Things could be worse, tax-wise

Publication: Northern Colorado Business Report
December 4, 2009
by Neil Berman

Butch Shoup, CPA, partner at Clifton Gunderson LLP, says businesses actually have a lot to be thankful for during this holiday season.

“While things certainly could get better, there always is a little light in the darkness. In this case, there actually are a number of things that businesses can do to help improve their situation now,” according to Shoup, who is based in the Denver office of one of the nation’s largest certified public accounting and consulting firms.

For example:

1. By selling real estate at fair market value to children or other family members using a low-interest loan, business owners can move an asset off their ledgers while ensuring the business stays in the family. The owner can reduce the burden on the family member by gifting the member up to $13,000 a year to help defray the cost of the loan. Any future appreciation in the property will escape estate taxes in the parents’ estate.

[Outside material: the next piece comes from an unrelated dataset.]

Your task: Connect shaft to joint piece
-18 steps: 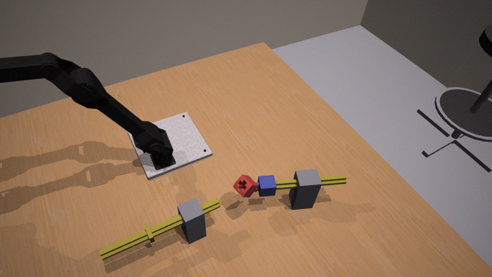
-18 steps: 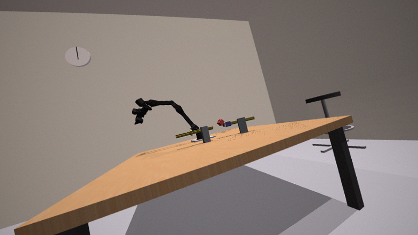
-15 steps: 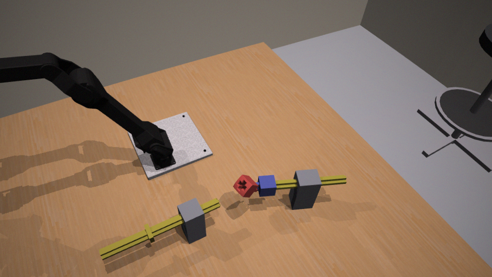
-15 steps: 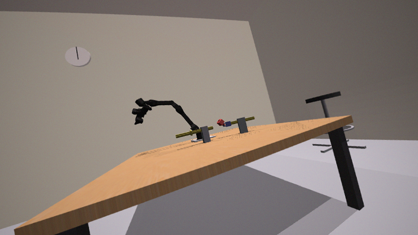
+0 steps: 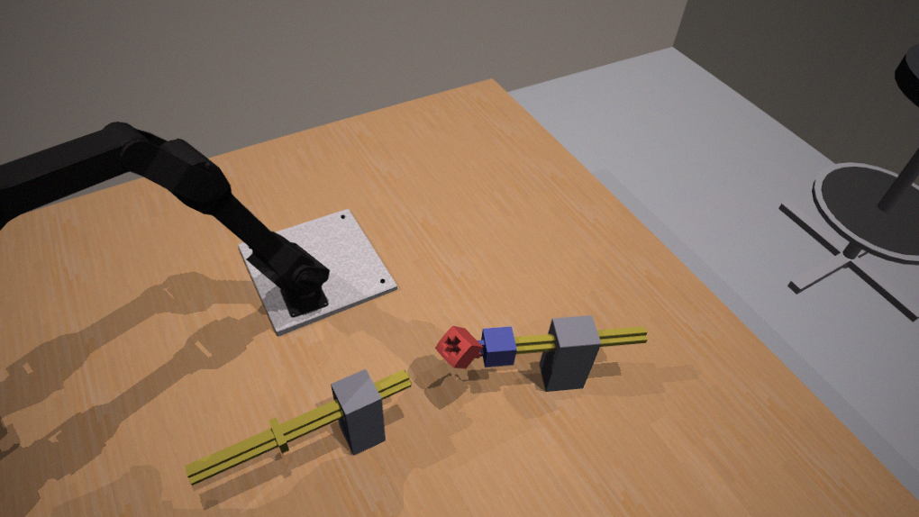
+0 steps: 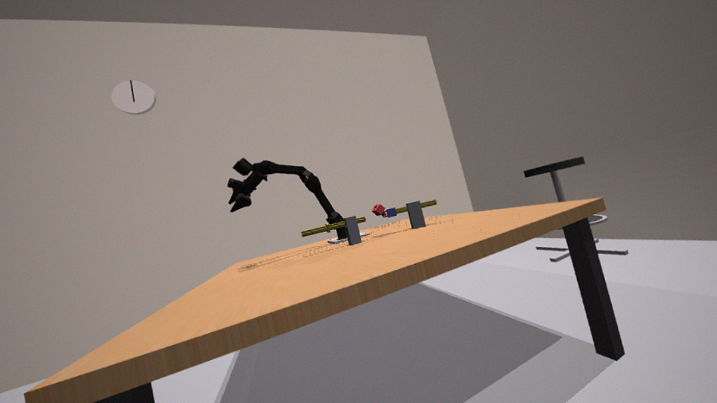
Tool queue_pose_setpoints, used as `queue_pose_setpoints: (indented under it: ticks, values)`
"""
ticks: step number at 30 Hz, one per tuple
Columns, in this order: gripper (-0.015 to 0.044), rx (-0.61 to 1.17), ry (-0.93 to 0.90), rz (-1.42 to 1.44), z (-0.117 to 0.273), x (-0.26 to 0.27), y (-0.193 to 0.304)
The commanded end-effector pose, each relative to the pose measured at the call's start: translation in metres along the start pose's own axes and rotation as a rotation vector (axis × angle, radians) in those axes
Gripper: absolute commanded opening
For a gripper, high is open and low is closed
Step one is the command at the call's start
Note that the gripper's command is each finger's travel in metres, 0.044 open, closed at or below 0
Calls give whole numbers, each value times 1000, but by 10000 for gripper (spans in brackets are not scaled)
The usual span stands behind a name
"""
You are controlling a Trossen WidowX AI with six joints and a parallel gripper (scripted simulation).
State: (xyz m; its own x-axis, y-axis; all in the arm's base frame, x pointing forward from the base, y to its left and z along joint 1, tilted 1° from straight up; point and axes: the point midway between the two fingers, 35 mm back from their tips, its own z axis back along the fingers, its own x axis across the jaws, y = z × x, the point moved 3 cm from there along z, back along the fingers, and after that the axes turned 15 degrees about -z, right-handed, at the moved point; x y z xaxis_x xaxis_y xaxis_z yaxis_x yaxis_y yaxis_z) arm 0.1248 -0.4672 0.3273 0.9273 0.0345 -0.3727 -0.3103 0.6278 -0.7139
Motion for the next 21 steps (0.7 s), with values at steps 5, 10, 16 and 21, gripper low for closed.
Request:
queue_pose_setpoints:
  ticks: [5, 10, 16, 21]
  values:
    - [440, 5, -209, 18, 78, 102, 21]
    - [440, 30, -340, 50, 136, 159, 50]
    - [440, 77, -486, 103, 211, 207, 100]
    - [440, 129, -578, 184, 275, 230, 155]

2. The net operating loss carryback has been extended to five years from two through the American Recovery and Reinvestment Act. A NOL occurs when certain tax-deductible expenses exceed taxable revenues for a taxable year. If a business is taxed during profitable periods and receives no tax relief during those periods, Congress allows small businesses to use the losses in one year to offset the profits of other years, which may result in a hefty tax refund.

3. Capital investment is more attractive with the continued accelerated depreciation. Under ARRA, qualifying businesses can continue to expense up to $250,000 of section 179 property for tax years beginning in 2009. Without ARRA, the 2009 expensing limit would have been $133,000. Bonus depreciation (50 percent of cost) is available on current year purchases that are not expensed under section 179.